Your task >> Your answer must be the lines of the entries below, exactly as written, from the first line through the line containing "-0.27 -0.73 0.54".

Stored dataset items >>
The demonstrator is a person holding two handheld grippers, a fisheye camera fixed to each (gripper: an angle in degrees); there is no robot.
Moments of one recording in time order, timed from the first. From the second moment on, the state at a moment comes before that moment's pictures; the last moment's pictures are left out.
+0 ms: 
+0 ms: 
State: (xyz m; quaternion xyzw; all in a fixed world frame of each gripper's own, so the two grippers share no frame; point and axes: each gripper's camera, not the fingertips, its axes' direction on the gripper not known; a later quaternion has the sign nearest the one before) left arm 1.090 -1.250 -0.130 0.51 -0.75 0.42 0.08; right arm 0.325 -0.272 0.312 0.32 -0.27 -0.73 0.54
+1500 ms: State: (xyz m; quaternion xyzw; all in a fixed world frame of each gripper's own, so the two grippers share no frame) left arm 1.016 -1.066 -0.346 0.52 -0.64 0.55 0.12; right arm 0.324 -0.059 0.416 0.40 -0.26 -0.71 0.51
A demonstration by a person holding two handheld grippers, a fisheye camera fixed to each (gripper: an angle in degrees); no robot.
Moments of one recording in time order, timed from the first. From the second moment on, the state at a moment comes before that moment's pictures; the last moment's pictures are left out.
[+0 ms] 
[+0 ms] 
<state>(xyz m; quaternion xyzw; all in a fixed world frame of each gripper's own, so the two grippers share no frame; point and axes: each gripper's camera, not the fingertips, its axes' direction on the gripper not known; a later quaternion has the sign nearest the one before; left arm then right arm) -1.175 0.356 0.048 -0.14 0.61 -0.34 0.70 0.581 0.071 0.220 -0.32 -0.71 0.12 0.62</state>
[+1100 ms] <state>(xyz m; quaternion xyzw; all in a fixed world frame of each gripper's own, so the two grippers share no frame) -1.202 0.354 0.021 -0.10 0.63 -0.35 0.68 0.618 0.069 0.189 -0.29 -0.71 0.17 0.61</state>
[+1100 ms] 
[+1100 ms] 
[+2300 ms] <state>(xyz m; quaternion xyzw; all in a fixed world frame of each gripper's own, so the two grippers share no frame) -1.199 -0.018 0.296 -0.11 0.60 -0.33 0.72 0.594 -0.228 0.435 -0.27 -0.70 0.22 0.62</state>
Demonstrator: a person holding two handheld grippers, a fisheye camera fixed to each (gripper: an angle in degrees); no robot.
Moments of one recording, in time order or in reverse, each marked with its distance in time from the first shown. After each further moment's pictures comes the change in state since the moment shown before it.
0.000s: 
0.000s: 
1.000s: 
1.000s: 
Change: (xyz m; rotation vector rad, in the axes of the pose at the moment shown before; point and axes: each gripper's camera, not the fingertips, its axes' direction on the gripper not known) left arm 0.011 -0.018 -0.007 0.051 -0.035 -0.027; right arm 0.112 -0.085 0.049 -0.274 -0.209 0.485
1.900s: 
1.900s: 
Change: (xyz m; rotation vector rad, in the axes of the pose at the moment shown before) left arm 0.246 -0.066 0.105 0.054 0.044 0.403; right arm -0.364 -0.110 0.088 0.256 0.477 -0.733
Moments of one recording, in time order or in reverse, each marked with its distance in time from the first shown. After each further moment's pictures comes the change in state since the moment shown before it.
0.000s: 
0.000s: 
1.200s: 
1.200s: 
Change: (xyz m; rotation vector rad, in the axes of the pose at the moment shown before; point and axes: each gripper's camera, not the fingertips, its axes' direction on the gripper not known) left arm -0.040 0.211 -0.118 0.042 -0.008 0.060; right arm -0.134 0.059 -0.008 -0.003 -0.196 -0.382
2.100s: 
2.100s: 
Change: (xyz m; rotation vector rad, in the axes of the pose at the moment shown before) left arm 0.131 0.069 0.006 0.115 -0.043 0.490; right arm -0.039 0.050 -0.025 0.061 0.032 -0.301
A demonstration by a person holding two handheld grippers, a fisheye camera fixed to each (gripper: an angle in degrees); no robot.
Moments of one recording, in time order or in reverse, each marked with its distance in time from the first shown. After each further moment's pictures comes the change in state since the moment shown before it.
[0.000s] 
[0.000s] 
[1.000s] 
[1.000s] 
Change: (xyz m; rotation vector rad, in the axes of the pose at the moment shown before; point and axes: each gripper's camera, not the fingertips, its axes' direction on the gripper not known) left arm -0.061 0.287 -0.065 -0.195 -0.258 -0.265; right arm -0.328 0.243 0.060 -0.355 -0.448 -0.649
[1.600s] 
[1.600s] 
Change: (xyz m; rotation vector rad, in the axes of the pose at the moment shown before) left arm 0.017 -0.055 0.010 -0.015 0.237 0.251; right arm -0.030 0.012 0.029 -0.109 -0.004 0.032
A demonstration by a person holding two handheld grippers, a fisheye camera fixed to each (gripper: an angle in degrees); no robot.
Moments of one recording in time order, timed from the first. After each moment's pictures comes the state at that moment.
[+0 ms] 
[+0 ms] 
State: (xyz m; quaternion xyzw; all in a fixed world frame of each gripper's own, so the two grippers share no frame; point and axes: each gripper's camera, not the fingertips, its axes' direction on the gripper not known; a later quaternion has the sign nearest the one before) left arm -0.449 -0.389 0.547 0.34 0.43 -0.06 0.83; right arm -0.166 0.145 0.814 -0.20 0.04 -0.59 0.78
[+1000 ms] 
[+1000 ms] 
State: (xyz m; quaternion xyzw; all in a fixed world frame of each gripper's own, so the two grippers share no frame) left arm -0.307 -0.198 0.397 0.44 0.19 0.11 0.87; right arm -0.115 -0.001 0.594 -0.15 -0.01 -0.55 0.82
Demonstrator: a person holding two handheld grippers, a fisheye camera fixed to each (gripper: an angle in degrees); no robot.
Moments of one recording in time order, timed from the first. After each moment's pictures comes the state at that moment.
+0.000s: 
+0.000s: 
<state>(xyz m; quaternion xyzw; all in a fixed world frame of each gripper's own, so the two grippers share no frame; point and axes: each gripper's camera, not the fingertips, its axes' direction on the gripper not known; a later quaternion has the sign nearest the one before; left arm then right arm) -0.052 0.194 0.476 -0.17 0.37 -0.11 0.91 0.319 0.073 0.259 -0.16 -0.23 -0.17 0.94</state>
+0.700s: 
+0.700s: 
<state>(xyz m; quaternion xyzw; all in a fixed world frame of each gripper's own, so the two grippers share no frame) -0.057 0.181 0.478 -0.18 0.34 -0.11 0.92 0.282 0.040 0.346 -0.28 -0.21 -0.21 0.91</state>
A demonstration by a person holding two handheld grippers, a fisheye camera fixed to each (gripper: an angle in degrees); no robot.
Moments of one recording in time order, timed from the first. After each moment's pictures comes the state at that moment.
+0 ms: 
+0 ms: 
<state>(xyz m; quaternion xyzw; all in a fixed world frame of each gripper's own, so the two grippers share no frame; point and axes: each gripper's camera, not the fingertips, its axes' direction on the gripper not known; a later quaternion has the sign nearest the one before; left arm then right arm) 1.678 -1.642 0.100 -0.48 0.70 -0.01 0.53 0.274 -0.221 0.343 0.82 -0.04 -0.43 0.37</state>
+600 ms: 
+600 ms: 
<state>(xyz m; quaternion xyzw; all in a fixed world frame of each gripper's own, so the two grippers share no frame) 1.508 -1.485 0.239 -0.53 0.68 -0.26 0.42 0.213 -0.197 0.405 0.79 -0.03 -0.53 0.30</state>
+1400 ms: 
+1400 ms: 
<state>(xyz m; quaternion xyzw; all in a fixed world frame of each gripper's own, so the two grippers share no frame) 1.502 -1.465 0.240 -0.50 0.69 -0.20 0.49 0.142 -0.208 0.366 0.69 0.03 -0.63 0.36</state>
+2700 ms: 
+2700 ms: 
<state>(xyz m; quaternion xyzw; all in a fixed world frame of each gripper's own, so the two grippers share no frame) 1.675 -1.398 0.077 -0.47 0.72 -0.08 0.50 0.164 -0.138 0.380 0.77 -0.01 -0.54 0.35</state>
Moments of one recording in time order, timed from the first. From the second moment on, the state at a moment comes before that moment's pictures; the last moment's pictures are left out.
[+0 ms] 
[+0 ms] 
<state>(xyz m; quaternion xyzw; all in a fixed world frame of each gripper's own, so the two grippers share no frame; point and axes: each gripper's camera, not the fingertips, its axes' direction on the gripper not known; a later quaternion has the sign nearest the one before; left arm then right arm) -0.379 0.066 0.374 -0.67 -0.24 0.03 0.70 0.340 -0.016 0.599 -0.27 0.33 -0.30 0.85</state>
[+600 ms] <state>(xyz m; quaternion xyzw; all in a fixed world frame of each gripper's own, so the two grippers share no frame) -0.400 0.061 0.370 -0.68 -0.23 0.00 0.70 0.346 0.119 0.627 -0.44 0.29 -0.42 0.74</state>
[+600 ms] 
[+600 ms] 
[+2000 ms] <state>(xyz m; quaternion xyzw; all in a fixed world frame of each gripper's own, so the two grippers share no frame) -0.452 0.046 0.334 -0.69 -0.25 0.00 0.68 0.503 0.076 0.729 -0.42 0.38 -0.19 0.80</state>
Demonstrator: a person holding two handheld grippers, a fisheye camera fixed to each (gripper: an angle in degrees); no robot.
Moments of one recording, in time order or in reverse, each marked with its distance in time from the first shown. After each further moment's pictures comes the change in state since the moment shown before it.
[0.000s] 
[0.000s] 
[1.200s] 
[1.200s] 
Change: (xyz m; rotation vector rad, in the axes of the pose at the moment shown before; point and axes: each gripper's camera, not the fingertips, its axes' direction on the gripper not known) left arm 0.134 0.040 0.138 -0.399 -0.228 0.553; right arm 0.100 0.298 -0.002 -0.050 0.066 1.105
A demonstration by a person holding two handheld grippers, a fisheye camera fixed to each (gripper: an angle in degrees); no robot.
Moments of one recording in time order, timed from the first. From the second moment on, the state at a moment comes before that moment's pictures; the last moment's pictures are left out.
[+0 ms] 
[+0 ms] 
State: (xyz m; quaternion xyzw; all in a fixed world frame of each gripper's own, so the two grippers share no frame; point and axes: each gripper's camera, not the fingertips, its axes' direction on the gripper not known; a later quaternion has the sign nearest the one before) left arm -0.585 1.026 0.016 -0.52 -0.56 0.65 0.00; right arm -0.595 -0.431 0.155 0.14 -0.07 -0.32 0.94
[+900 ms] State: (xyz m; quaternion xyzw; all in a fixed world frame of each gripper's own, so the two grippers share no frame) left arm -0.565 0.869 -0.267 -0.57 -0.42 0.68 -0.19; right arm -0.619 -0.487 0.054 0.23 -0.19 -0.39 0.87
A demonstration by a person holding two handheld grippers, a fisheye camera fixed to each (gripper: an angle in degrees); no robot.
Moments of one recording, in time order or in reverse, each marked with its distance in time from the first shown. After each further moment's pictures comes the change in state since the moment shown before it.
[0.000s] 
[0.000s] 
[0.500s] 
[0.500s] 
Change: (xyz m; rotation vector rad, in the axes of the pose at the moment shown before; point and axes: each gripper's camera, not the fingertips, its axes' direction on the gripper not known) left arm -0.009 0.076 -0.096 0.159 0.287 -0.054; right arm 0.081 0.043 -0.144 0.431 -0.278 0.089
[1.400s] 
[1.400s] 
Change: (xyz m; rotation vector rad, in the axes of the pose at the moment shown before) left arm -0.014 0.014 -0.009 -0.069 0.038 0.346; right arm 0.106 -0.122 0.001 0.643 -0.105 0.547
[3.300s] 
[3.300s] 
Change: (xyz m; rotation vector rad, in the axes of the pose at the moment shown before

Exercise solution >>
The demonstrator is a person holding two handheld grippers, a fisheye camera fixed to each (gripper: an angle in degrees); there is no robot.
Moments of one recording in time order, timed from the first. From the second moment on, the state at a moment comes before that moment's pictures; the last moment's pictures are left out.
+0 ms: 
+0 ms: 
State: (xyz m; quaternion xyzw; all in a fixed world frame of each gripper's own, so the two grippers share no frame; point and axes: each gripper's camera, not the fingertips, its axes' direction on the gripper not known; a later quaternion has the sign nearest the one before) left arm 1.090 -1.250 -0.130 0.51 -0.75 0.42 0.08; right arm 0.325 -0.272 0.312 0.32 -0.27 -0.73 0.54

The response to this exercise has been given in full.